[Exercise]: Before copying, set the images aside; then transcribe every entry below exactly.

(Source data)
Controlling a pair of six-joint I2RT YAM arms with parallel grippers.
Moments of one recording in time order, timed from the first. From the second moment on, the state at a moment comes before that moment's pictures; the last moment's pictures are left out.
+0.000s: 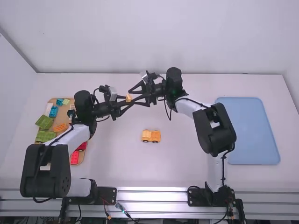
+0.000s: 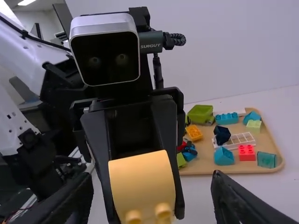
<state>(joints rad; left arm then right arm) 0.04 1.48 0.67 0.61 1.12 0.02 0.42 2.11 1.35 0.80 -1.44 0.31</state>
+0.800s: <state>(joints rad) 0.02 1.48 0.67 0.60 1.10 0.06 0.45 2.11 1.35 0.80 -1.46 0.26</state>
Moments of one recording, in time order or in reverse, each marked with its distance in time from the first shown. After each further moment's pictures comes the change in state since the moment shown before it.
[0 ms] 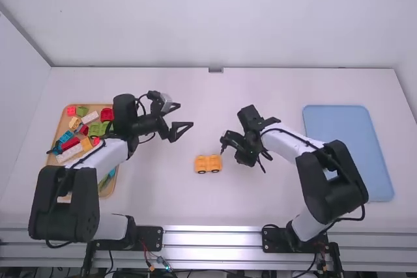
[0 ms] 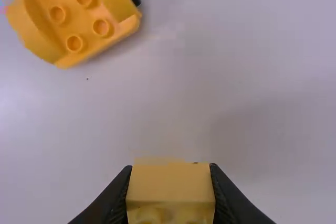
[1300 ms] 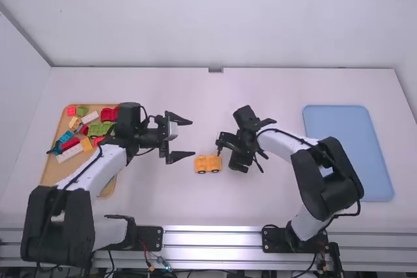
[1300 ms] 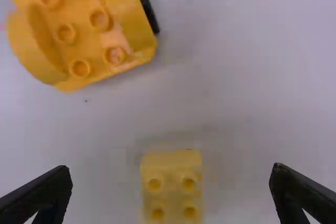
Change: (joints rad) left arm -0.056 -0.071 -0.013 -0.330 0.233 0.616; right arm -0.028 0.006 -0.012 0.103 -0.107 -0.140
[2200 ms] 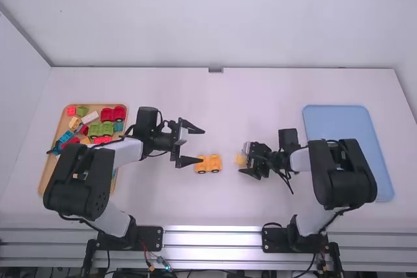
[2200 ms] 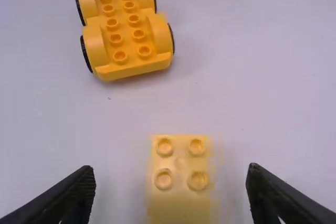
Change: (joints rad) left arm -0.065 0.256 -0.011 0.205 0.099 0.009; right arm -0.354 0.064 -0.429 0.650 -0.618 -0.253
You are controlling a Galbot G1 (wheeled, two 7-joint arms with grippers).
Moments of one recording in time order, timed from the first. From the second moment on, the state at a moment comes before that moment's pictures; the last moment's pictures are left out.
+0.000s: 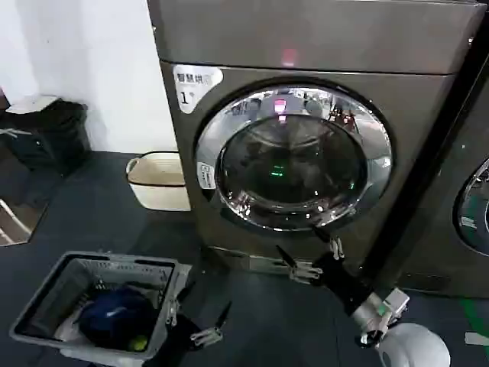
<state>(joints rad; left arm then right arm) 1.72 -1.44 -0.53 -2.08 -0.11 -0.28 0.44 -1.31 1.23 0.54 2.14 0.32 -0.16 -0.52</state>
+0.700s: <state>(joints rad) 1.74 -1.43 -0.52 -2.11 -0.08 -0.25 0.41 -1.01 1.18 0.31 1.96 0.36 -0.17 -0.46</state>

[Response area]:
Controlling a pair of six-joint I2RT YAM arms with parallel grippers.
Moments of one recording in time order, timed from the first. From the second moment on, the state at a moment comes before that moment's pictures; the last moment's pictures are left out.
+0.000s: 
+0.000s: 
<state>(joints rad; left arm then right arm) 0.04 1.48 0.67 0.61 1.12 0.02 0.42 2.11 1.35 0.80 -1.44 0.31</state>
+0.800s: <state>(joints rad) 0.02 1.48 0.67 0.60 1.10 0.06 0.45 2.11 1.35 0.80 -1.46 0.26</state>
Moments of one recording, in time order or in reverse, each marked with its distance in time from the first shown. After each further moment's pictures comes the change in state since the moment shown before it.
[0 ms] 
[0 ms] 
[1300 ms] 
[1300 ms] 
Change: (joints rad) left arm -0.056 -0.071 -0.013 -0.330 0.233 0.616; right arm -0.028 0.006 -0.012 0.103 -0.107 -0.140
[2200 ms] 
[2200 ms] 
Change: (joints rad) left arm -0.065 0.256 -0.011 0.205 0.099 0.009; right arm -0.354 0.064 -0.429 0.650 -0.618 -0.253
You are controlling a Galbot G1 (wheeled, two 7-joint arms with grippers).
Moments of one recording in time order, timed from the first. From the second moment on, the state at a moment comes before that moment's pictures; the last moment's pictures are left out.
+0.000s: 
<state>(joints rad; left arm then right arm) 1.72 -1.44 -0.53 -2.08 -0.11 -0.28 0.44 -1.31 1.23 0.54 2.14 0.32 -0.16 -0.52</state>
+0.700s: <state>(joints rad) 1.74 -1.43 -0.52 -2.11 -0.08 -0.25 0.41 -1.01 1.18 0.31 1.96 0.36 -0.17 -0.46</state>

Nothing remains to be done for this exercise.